Она кричала, она брызгала слюной, она ругалась, пока хватало дыхания, потом желтолицый секретарь что-то спрашивал, и она опять разражалась руганью, как будто запас грязи непостижимым образом постоянно в ней обновлялся. Наконец секретарь подал знак полицейским, они вдвоем потащили девицу от его стола к камерам, и один из них сказал спокойно:
– Ну, девочка, пошли, тебе нужно выспаться.

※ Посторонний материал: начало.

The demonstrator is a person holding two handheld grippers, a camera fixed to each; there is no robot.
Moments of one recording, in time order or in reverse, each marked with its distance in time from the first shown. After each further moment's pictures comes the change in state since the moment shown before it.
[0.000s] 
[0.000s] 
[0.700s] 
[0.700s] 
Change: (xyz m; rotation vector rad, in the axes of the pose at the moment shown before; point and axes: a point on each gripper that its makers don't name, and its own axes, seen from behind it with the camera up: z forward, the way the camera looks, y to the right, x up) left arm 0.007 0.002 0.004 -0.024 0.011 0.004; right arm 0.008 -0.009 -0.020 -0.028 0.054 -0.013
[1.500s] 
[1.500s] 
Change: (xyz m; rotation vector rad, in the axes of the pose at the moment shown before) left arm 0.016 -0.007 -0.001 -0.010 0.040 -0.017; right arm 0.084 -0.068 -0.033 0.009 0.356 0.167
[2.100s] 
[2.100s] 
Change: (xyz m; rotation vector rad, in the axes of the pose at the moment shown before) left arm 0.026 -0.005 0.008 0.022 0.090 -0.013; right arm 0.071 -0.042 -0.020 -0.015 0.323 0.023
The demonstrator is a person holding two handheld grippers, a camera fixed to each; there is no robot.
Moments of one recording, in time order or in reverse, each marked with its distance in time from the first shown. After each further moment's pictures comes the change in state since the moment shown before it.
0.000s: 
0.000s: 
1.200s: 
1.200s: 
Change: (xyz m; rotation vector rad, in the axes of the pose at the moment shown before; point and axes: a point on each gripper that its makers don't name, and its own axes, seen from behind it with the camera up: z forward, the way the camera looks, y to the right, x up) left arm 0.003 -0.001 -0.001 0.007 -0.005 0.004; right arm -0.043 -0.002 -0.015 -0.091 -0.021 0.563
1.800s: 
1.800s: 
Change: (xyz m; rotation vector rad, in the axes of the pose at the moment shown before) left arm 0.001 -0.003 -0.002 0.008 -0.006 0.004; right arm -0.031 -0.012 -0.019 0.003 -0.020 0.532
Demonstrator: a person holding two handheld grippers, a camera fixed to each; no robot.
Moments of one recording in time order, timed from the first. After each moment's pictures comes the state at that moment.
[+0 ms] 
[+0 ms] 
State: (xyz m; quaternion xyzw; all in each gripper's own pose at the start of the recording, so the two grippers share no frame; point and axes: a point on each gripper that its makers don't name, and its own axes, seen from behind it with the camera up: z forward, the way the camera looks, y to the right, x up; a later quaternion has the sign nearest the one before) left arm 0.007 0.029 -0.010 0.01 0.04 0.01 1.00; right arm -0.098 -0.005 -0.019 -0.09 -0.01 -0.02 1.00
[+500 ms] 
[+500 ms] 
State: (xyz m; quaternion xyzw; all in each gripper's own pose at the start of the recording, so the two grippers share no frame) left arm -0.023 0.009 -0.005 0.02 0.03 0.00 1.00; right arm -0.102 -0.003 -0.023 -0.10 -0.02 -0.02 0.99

Она уже приготовилась снова разразиться руганью, когда взгляд ее упал через прутья решетки на Петру. Она встала как вкопанная и закричала, злорадствуя:
– Ага, поймали наконец эту сволочь?! Шлюха окаянная, она уже, слава богу, попала на учет! Свинья – отбивает у приличной девушки всех кавалеров и еще награждает их сифоном, потаскуха, тварь! Она регулярно выходит промышлять, господин дежурный, а больна всеми болезнями, этакая гадюка!..
– Пошли, пошли, фройляйн, – спокойно сказал полицейский и палец за пальцем оторвал ее руку от прутьев решетки Петриной камеры, в которые она накрепко вцепилась. – Поспишь немного!
Секретарь встал из-за стола и подошел к ним.